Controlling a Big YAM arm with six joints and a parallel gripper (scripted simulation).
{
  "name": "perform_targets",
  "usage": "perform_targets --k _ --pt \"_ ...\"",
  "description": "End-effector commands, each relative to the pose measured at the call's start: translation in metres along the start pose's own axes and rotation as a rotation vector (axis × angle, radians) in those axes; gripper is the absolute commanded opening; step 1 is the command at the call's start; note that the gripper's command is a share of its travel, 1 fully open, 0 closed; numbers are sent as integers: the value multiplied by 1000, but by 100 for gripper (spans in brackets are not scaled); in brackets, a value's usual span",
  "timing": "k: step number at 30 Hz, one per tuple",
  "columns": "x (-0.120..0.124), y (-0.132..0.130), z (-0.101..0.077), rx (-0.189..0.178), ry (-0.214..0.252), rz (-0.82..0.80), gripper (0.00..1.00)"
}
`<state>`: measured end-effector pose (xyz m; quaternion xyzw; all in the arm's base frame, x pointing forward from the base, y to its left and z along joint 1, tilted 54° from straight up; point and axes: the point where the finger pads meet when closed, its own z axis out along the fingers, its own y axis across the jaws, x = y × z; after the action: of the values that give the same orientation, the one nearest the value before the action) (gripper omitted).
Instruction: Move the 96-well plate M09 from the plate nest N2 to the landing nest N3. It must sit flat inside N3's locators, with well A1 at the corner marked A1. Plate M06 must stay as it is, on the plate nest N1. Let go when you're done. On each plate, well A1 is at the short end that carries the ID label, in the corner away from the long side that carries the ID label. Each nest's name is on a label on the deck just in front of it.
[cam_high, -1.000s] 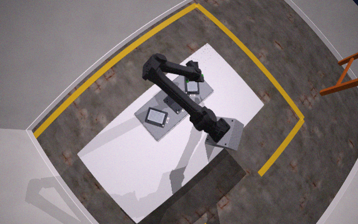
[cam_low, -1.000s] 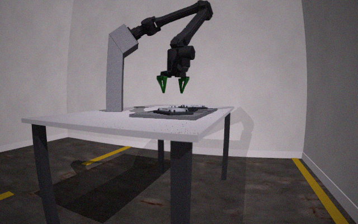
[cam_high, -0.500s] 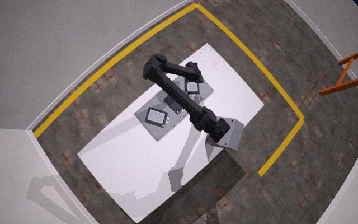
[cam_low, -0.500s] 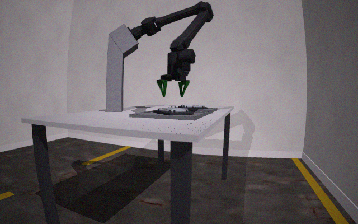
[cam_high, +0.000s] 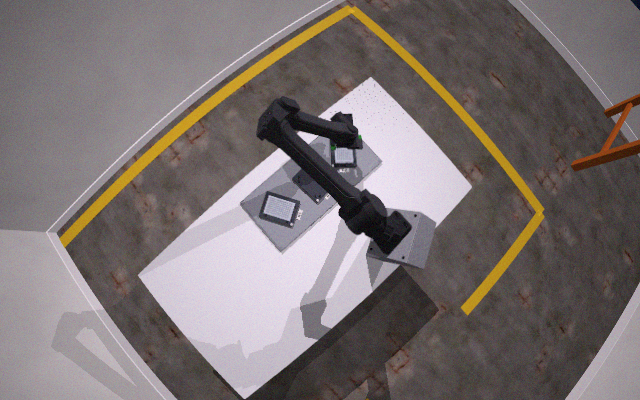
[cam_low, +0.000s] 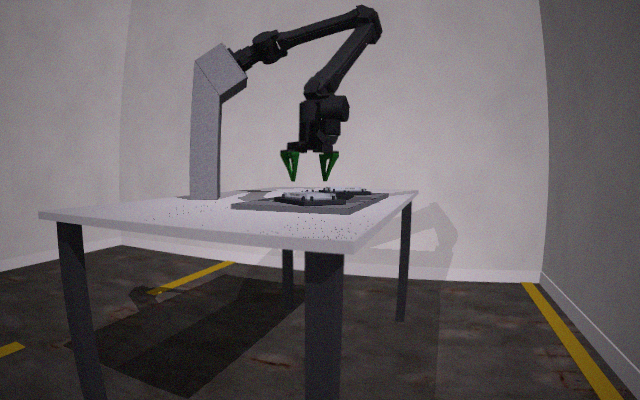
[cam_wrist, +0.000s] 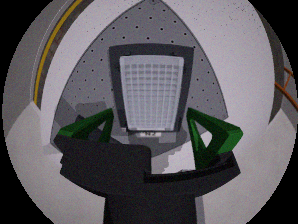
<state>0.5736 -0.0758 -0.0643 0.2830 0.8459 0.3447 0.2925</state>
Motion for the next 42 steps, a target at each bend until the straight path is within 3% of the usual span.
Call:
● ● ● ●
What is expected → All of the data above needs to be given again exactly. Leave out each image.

Task output →
Controlling a Big YAM arm with six joints and a parallel gripper (scripted simulation).
{
  "name": "perform_targets",
  "usage": "perform_targets --k _ --pt \"_ ...\"",
  "description": "End-effector commands, each relative to the pose measured at the call's start: translation in metres along the start pose's own axes and rotation as a rotation vector (axis × angle, radians) in those axes; gripper is the absolute commanded opening; step 1 is the command at the call's start; note that the gripper's command is a share of its travel, 1 fully open, 0 closed; numbers are sent as integers: the value multiplied by 1000, but by 100 for gripper (spans in brackets are not scaled); in brackets, a value's usual span",
  "timing": "k: step number at 30 Hz, one per tuple",
  "columns": "x (-0.120..0.124), y (-0.132..0.130), z (-0.101..0.077), rx (-0.189..0.178), ry (-0.214..0.252), rz (-0.82..0.80), gripper (0.00..1.00)"
}
`<state>`: measured end-effector pose (xyz m; quaternion xyzw; all in the arm's base frame, x pointing forward from the base, y to its left and z along joint 1, tilted 54° from straight up; point and axes: the point where the finger pads meet when closed, its own z axis out along the fingers, its own y axis across the jaws, x = y × z; after the action: of the values that give the same orientation, the one nearest the value before the action) (gripper omitted).
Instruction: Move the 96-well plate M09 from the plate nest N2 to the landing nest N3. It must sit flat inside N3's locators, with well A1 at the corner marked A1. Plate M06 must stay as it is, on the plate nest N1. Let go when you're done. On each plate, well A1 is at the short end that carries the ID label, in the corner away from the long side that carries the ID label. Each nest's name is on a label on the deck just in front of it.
[cam_high, -1.000s] 
[cam_low, -1.000s] 
[cam_high, -0.500s] 
[cam_low, -0.500s] 
[cam_high, +0.000s] 
[cam_low, +0.000s] 
[cam_wrist, +0.000s] 
<state>0.5736 -0.0758 -0.0643 0.2830 0.8459 0.3447 0.2925</state>
Motion for the next 42 steps, a target at each bend until the straight path is within 3% of the usual span.
Call:

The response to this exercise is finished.